Cheers dude, it's an easy wax to work with and only around £30. Obviously a decent prepared base works wonders too.


----------



## eviled (Jan 18, 2013)

I can vouch for their yellow clay and lube

very fine so takes a bit longer but I had no marring as all


----------



## D4n91 (Apr 9, 2013)

I like their products, well the ones I've used.
Dodo juice red mist tropical (sealant) 









Dodo juice supernatural wax


----------



## jamman (May 6, 2002)

darylbenfield said:


> Try http://www.cleanyoucar.co.uk and an awesome wax is Bouncer's 22 distributed by Dodo.
> 
> A TT with Bouncers applied I done yesterday.

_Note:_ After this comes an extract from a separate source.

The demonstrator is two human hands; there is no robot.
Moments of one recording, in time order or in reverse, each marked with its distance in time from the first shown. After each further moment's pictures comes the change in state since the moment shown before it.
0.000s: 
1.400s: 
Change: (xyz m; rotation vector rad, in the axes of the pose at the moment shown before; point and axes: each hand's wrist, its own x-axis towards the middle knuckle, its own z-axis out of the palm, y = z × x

A wash and sealant option.
> 
> (Drivers side on your right).


Errrrr wow :mrgreen: :mrgreen: :mrgreen: :mrgreen: :mrgreen:

Lionk isn't working mate I'm guessing....

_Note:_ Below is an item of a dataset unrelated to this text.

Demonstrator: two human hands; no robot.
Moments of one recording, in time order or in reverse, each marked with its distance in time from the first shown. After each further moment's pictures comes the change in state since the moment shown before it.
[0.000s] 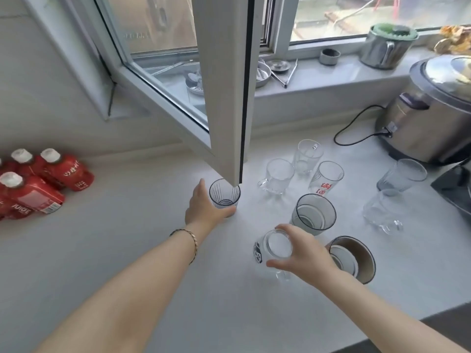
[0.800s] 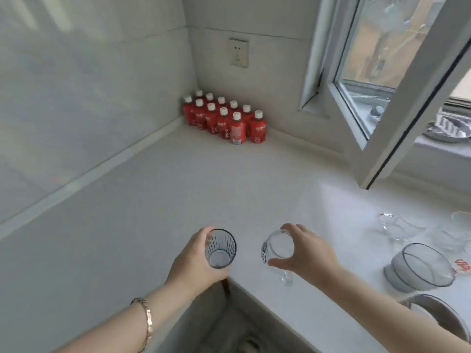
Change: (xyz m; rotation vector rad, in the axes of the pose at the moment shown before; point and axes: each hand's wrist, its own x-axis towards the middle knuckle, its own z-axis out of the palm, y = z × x) left_hand -0.353 -0.083 -0.015 -0.181 0.554 -0.369; right_hand -0.091 -0.084 0.026 -0.384 -0.325 -0.758
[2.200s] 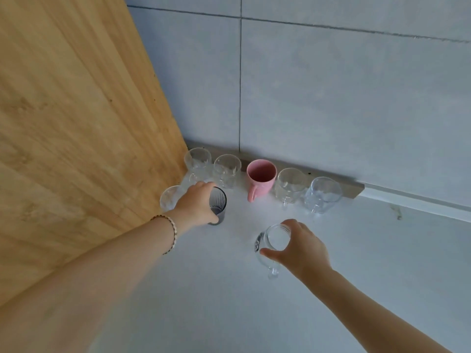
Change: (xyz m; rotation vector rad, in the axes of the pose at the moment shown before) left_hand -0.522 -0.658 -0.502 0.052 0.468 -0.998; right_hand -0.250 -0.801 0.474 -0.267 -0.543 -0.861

http://www.cleanyourcar.co.uk


----------



## darylbenfield (Jun 29, 2011)

That's the one!


----------



## oz_p (Feb 7, 2011)

Wow thats pretty amazing, how did you achieve that finish and with what wax?


----------



## darylbenfield (Jun 29, 2011)

oz_p said:


> Wow thats pretty amazing, how did you achieve that finish and with what wax?


Hi mate the car was detailed by myself a year or so ago, and is maintained by me too. It was just booked in for an enchancement detail, so fine polish and glazes were used to give a great base for the wax. I've used alot of different sealants and waxes on this dolomite grey colour, Bouncer's 22 seems to fit the bill best, and gives it that bit 'extra'.


----------



## darylbenfield (Jun 29, 2011)

oz_p said:


> Wow thats pretty amazing, how did you achieve that finish and with what wax?

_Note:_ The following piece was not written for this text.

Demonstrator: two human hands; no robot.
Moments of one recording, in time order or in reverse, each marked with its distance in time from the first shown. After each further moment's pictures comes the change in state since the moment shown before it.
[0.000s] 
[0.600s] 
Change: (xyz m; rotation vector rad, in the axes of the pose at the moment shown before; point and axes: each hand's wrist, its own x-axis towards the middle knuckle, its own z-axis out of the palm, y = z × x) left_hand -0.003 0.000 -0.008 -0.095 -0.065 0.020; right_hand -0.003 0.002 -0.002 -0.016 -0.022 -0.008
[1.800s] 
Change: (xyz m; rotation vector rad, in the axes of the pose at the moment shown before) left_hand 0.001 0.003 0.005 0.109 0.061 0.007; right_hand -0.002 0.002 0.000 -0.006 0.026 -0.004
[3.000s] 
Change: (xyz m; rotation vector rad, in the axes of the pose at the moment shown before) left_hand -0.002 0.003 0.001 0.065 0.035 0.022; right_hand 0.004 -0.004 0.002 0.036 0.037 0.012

Oz your only in London, I'm over in Essex - best book yours in! :wink: 8) 8)


----------



## oz_p (Feb 7, 2011)

darylbenfield said:



> oz_p said:
> 
> 
> > Wow thats pretty amazing, how did you achieve that finish and with what wax?
> ...


haha I have been thinking about it mate  The winter weather ie ice and snow has messed up my paintwork, got lots of surface scratches, can they be removed/fixed by someone like yourself or is it bodyshop time??

I also have a massive deep scratch on the rear quarter that I want fixing but need to find the cash & time to have it done :-(

Ross


----------



## darylbenfield (Jun 29, 2011)

Bring it down or email some pics over to [email protected]


----------



## oz_p (Feb 7, 2011)

darylbenfield said:


> Bring it down or email some pics over to [email protected]


Ok cheers, I'll take some pics over the weekend & email & see what you think can be done


----------



## darylbenfield (Jun 29, 2011)

No worries look forward to seeing them!


----------